REQUIRED ACTION:
Find the line containing "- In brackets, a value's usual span" in the entries below. Restate it and each line after it, word for word, up to and including the line containing "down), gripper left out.".

MATERIAL SHOWN:
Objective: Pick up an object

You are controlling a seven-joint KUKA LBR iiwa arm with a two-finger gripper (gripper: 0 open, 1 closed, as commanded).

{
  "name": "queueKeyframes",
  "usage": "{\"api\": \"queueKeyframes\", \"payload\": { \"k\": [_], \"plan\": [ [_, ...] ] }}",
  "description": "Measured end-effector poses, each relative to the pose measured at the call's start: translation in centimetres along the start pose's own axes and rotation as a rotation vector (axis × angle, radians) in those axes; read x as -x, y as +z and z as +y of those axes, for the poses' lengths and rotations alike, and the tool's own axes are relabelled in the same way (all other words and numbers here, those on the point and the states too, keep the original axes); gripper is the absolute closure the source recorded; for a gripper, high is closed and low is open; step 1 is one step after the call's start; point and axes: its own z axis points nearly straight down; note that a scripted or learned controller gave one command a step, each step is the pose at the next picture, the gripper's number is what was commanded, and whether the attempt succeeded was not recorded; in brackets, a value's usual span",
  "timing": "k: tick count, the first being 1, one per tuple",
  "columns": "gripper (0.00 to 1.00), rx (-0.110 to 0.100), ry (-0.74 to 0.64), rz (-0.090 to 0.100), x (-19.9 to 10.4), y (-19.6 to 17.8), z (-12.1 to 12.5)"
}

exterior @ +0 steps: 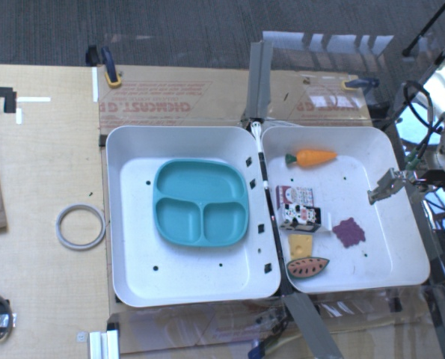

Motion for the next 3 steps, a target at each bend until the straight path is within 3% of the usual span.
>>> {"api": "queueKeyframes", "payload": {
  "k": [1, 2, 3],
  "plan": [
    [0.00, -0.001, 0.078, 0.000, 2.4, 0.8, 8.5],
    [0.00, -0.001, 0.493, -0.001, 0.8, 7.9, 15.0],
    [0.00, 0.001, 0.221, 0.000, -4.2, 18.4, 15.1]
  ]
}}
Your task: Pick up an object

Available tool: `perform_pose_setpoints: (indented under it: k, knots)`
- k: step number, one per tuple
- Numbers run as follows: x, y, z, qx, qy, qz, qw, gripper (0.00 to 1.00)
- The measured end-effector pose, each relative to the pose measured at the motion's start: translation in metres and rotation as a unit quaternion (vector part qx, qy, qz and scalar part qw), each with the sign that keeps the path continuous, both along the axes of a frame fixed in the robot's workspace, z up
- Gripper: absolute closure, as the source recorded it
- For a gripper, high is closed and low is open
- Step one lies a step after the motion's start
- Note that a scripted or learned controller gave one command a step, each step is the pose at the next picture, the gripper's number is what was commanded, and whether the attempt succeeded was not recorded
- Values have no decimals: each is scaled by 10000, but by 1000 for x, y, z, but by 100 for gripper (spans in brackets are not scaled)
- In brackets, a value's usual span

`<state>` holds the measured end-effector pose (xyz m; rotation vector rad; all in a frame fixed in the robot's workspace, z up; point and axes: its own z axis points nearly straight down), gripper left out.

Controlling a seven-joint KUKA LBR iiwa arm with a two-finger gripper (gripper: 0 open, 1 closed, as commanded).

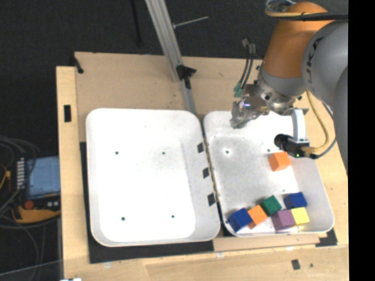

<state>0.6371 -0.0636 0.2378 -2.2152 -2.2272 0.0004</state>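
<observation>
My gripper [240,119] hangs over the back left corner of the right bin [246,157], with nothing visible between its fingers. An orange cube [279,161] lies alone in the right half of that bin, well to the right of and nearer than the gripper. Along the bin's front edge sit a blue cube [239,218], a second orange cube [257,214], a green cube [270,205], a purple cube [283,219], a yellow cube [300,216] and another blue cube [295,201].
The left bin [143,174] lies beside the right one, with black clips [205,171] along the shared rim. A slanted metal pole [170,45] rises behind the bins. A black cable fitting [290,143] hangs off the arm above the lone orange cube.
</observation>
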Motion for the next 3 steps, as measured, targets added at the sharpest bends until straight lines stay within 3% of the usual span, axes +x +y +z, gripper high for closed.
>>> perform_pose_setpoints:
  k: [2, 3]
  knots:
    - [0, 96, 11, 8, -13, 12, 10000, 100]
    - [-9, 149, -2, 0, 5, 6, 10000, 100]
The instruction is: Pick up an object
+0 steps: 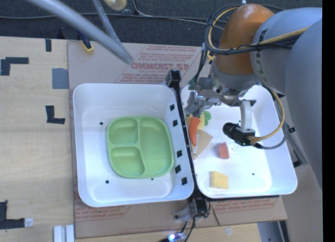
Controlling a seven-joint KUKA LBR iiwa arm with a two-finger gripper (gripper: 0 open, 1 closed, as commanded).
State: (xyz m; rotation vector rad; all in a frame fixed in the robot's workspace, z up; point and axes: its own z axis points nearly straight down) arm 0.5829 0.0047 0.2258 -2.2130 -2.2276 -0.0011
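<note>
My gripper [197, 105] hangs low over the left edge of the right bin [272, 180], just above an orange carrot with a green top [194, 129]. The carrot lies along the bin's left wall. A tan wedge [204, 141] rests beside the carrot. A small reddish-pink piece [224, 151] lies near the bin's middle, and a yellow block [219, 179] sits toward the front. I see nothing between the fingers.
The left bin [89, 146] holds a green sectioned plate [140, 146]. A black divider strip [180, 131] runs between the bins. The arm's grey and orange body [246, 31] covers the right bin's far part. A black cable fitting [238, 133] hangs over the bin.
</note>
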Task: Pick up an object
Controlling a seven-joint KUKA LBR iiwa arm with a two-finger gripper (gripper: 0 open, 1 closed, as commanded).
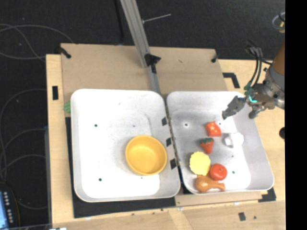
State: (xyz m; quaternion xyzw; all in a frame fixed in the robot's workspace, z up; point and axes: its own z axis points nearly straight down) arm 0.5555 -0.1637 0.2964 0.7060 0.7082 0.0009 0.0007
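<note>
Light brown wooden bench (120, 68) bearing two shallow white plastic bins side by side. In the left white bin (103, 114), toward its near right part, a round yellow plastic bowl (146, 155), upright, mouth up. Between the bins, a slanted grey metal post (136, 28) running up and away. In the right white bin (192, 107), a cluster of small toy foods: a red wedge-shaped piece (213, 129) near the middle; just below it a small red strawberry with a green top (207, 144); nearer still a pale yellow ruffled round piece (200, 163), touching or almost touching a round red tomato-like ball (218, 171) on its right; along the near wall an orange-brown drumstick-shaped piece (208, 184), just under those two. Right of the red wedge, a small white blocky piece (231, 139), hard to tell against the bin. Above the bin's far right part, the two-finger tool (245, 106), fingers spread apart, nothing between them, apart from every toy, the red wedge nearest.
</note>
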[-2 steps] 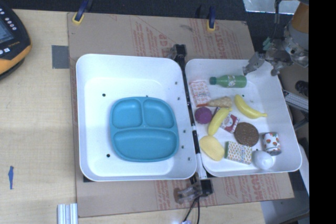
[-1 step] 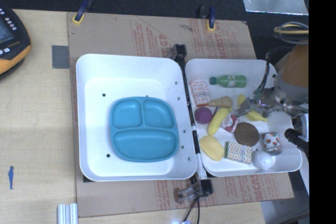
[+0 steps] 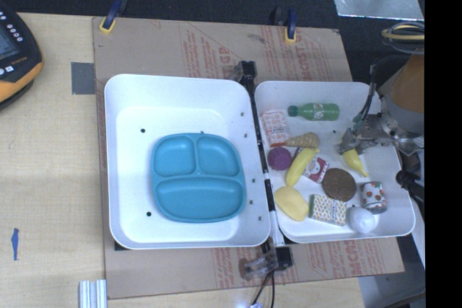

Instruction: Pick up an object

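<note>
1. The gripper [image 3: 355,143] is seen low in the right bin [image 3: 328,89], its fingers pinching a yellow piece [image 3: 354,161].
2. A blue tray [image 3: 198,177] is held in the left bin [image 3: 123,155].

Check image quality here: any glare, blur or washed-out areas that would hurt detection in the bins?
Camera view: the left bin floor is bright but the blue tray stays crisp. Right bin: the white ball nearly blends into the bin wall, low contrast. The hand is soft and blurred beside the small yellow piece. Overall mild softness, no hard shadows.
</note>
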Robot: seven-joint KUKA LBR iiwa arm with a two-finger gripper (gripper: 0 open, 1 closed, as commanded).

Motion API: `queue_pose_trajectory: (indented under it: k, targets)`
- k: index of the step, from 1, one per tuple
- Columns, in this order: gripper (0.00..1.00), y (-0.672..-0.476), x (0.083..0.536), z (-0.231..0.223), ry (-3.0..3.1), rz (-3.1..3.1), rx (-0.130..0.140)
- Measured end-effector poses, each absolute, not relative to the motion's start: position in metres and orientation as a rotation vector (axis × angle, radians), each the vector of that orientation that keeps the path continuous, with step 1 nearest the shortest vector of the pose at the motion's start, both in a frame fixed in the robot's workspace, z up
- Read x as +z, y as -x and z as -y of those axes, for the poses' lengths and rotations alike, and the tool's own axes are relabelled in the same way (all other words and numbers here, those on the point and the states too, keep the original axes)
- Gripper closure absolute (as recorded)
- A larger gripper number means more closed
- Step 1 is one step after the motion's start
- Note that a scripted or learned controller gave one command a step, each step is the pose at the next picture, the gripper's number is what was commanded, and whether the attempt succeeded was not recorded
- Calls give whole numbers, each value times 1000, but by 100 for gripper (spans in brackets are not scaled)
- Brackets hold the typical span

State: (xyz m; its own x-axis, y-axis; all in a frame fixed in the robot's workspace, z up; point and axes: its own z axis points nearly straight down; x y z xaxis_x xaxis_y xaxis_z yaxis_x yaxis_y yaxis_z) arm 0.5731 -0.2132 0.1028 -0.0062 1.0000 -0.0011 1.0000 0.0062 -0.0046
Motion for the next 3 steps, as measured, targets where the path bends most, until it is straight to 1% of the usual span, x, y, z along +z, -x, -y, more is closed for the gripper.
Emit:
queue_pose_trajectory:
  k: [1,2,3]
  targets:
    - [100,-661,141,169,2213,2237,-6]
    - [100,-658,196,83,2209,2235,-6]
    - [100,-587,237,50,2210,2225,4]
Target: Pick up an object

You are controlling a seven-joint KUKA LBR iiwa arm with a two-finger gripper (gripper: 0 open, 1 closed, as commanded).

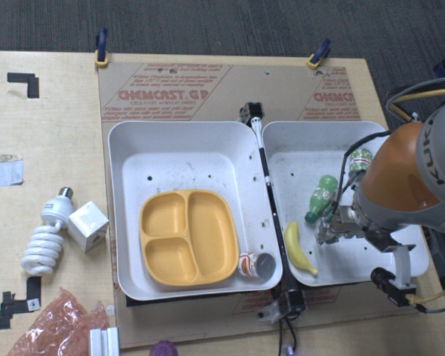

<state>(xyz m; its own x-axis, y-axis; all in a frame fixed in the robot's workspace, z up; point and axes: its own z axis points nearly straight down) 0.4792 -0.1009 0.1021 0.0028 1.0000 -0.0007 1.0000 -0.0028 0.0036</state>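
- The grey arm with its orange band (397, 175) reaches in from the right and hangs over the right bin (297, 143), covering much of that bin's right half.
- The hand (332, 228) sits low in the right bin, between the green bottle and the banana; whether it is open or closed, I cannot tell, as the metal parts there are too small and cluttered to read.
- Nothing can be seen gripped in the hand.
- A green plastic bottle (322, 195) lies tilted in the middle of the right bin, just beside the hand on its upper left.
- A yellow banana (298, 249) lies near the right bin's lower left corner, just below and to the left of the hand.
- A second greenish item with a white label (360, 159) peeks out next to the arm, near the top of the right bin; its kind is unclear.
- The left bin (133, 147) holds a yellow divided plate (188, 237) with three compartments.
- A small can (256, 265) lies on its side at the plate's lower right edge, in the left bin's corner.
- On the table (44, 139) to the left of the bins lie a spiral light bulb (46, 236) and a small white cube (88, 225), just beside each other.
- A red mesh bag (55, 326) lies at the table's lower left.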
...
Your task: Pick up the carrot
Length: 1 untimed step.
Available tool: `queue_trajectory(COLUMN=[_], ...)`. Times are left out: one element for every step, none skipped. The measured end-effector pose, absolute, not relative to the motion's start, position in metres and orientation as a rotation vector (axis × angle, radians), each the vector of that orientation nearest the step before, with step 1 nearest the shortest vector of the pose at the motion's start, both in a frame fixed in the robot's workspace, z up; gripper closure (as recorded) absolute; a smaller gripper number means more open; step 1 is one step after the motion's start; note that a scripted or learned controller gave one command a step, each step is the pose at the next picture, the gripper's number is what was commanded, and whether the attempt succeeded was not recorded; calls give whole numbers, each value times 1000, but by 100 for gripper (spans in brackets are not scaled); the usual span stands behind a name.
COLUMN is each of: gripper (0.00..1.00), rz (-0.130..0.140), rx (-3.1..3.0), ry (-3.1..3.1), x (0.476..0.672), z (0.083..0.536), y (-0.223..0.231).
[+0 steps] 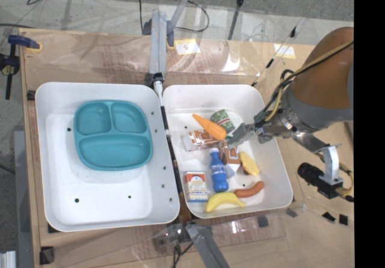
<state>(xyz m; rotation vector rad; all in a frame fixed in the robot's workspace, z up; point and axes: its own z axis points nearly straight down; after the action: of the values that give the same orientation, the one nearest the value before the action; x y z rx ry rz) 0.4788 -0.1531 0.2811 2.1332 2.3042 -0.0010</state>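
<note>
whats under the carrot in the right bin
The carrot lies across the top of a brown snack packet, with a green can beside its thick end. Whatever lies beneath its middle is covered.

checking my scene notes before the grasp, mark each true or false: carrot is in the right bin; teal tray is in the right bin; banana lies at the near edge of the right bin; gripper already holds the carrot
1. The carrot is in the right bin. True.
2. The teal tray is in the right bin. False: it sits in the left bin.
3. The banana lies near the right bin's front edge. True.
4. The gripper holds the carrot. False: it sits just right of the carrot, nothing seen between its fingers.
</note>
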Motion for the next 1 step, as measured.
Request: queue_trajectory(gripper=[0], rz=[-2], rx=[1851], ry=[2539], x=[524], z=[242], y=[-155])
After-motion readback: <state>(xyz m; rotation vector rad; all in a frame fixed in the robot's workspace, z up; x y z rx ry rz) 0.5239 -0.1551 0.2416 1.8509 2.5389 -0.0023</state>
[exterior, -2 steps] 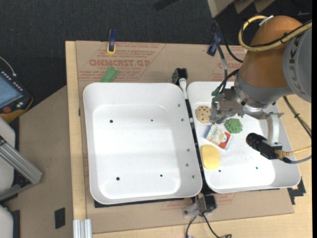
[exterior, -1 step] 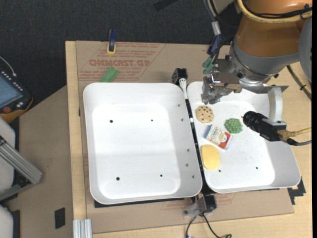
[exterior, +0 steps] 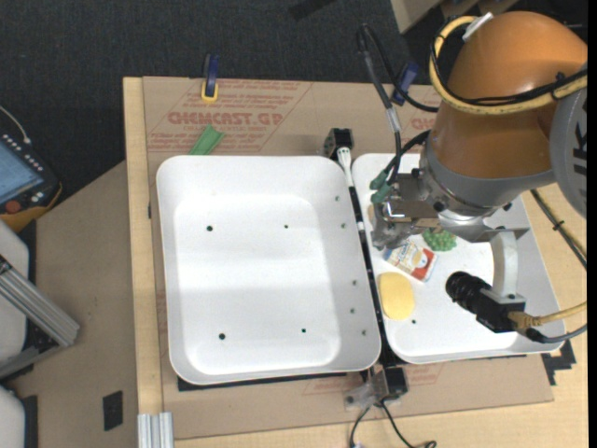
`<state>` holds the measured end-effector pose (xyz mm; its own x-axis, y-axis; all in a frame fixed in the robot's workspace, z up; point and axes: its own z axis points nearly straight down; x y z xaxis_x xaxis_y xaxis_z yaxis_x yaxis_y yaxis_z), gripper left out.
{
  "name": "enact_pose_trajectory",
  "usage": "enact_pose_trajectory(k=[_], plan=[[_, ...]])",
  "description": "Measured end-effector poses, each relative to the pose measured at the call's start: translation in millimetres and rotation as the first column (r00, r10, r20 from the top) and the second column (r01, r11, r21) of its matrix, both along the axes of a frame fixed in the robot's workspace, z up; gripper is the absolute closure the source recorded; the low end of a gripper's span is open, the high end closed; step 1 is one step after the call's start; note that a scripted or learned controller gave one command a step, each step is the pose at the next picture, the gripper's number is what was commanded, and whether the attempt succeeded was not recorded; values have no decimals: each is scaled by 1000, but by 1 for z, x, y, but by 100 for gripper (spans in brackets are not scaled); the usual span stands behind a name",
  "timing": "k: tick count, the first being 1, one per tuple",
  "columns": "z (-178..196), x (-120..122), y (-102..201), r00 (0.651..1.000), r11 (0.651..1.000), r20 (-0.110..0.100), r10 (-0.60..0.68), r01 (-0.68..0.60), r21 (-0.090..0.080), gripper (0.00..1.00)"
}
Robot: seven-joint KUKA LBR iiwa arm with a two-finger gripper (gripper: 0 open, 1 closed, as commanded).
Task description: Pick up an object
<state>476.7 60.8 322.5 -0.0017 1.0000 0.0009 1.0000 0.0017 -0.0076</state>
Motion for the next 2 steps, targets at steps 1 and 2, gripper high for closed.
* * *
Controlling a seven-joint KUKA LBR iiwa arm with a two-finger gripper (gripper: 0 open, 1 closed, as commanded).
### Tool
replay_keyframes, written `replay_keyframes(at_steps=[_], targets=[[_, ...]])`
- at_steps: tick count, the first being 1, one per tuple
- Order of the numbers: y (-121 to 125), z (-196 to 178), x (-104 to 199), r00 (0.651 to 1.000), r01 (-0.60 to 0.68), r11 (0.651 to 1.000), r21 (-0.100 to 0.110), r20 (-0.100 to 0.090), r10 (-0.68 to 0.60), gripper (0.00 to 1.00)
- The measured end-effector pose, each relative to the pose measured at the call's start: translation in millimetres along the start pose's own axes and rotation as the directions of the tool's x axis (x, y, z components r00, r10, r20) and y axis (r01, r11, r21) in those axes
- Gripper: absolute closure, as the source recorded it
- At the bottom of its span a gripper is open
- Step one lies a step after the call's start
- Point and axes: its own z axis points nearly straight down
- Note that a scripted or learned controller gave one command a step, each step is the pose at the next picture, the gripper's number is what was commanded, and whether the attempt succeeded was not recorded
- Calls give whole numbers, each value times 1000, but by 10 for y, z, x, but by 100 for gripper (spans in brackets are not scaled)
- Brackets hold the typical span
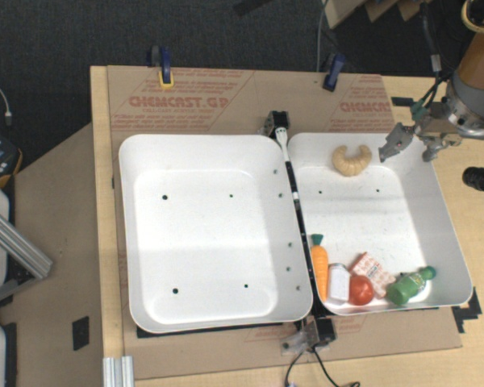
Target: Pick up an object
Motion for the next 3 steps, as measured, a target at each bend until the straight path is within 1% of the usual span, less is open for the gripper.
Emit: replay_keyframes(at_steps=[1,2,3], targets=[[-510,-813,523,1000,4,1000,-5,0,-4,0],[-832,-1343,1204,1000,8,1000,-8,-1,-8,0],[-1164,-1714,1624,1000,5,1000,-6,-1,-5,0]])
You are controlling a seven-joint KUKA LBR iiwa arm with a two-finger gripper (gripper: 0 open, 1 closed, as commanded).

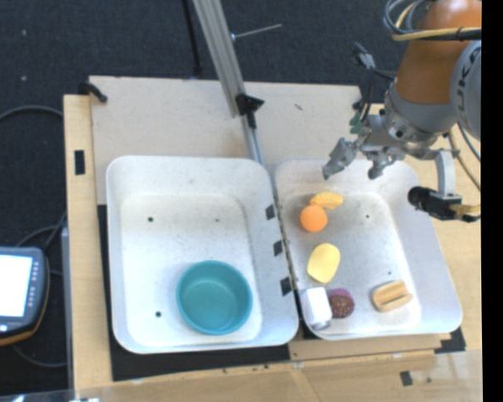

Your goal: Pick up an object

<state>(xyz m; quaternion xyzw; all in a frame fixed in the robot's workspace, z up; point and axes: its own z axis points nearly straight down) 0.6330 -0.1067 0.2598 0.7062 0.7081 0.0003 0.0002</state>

WRITTEN RESPONSE:
- In brackets, a value's usual span

`<state>` holds the measured end-effector pose (xyz m; rotation vector rad; all in a frame fixed in the robot's workspace, z up; point and axes: its own z axis points nearly straight down), gripper left out.

No further response is needed.